Data are then shuffled. For large datasets shuffling all at once is not possible, so a buffer size is defined and shuffling occurs in batches.

In [32]:
BUFFER_SIZE = 10000

shuffled_train_and_validation_data = scaled_train_and_validation_data.shuffle(BUFFER_SIZE)

validation_data = shuffled_train_and_validation_data.take(num_validation_samples)
train_data = shuffled_train_and_validation_data.skip(num_validation_samples)

Next, the training data is split into batches as this significantly speeds up training.

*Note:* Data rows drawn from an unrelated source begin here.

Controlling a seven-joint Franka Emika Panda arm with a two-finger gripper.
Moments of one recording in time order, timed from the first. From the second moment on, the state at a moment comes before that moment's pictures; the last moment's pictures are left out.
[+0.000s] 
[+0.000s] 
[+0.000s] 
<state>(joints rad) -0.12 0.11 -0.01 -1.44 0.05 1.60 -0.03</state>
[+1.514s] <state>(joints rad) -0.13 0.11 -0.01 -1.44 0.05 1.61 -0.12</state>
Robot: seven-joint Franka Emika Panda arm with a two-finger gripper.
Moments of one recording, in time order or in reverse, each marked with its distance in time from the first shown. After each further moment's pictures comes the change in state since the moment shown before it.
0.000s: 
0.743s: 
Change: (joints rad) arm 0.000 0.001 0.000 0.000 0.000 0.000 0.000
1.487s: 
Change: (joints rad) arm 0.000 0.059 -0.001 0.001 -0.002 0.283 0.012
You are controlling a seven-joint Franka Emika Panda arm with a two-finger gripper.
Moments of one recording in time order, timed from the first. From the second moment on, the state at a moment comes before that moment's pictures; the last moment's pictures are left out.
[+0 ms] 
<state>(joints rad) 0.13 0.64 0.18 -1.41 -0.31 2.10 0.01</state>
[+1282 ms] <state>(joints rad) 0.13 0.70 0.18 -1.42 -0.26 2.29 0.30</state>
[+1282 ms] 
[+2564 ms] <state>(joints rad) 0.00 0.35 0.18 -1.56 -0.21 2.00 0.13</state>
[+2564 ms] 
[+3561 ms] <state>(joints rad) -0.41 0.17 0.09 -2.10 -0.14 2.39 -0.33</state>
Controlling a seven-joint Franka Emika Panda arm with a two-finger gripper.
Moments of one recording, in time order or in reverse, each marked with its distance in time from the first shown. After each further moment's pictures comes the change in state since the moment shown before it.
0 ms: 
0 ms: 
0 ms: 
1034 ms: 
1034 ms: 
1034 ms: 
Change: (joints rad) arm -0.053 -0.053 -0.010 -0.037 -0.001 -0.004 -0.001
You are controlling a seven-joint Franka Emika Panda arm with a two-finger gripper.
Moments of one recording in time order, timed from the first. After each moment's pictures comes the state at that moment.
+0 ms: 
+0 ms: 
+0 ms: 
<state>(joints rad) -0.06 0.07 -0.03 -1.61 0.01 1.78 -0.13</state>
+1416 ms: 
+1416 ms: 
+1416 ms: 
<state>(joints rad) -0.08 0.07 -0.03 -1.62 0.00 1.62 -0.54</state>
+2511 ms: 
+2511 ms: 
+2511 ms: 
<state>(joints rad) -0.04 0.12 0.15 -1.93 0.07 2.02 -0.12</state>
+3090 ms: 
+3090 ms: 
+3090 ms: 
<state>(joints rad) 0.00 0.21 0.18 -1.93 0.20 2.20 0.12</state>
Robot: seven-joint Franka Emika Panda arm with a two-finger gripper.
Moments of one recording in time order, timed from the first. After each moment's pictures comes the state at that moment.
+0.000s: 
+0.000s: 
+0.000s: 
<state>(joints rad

The validation set stays in a single a single batch.

In [33]:
BATCH_SIZE = 100

train_data = train_data.batch(BATCH_SIZE)
validation_data = validation_data.batch(num_validation_samples)
test_data = test_data.batch(num_test_samples)

validation_inputs, validation_targets = next(iter(validation_data))

## Model

### Outline the model

The model consists of a flatten function to turn each image matrix into a list of values, 2 hidden layers with ReLU activations and an output layer with one unit for each output class (10 in this case) using a sotfmax activation function.

In [36]:
input_size = 784
output_size = 10
hidden_layer_size = 50

model = tf.keras.Sequential([
                            tf.keras.layers.Flatten(input_shape=(28,28,1)),
                            tf.keras.layers.Dense(hidden_layer_size, activation='relu'),
                            tf.keras.layers.Dense(hidden_layer_size, activation='relu'),
                            tf.keras.layers.Dense(output_size, activation='softmax')   
                            ])

### Choose the optimizer and the loss function

In [37]:
model.compile(optimizer='adam', loss='sparse_categorical_crossentropy', metrics=['accuracy'])

### Training

In [40]:
NUM_EPOCHS = 10

model.fit(train_data, epochs = NUM_EPOCHS, validation_data=(validation_inputs, validation_targets), validation_steps=num_validation_samples, verbose=2)

Epoch 1/10
540/540 - 8s - loss: 0.0487 - accuracy: 0.9848 - val_loss: 0.0000e+00 - val_accuracy: 0.0000e+00
Epoch 2/10
540/540 - 8s - loss: 0.0463 - accuracy: 0.9859 - val_loss: 0.0593 - val_accuracy: 0.9838
Epoch 3/10
540/540 - 8s - loss: 0.0407 - accuracy: 0.9883 - val_loss: 0.0602 - val_accuracy: 0.9835
Epoch 4/10
540/540 - 8s - loss: 0.0368 - accuracy: 0.9891 - val_loss: 0.0577 - val_accuracy: 0.9833
Epoch 5/10
540/540 - 8s - loss: 0.0355 - accuracy: 0.9894 - val_loss: 0.0492 - val_accuracy: 0.9872
Epoch 6/10
540/540 - 9s - loss: 0.0307 - accuracy: 0.9912 - val_loss: 0.0461 - val_accuracy: 0.9872
Epoch 7/10
540/540 - 9s - loss: 0.0276 - accuracy: 0.9916 - val_loss: 0.0477 - val_accuracy: 0.9865
Epoch 8/10
540/540 - 9s - loss: 0.0265 - accuracy: 0.9915 - val_loss: 0.0400 - val_accuracy: 0.9892
Epoch 9/10
540/540 - 9s - loss: 0.0244 - accuracy: 0.9926 - val_loss: 0.0394 - val_accuracy: 0.9887
Epoch 10/10
540/540 - 9s - loss: 0.0219 - accuracy: 0.9934 - val_loss: 0.0414 - val_accuracy

<tensorflow.python.keras.callbacks.History at 0x2c0922a3b88>

## Test the model

In [39]:
test_loss, test_accuracy = model.evaluate(test_data)



In [35]:
print('Test loss: {0:.4f}. Test accuracy: {1:.2f}%'.format(test_loss, test_accuracy*100.))

Test loss: 0.0776. Test accuracy: 97.90%


Even this simple model trained in under 2 minutes is over 97% accurate on unseen testing data.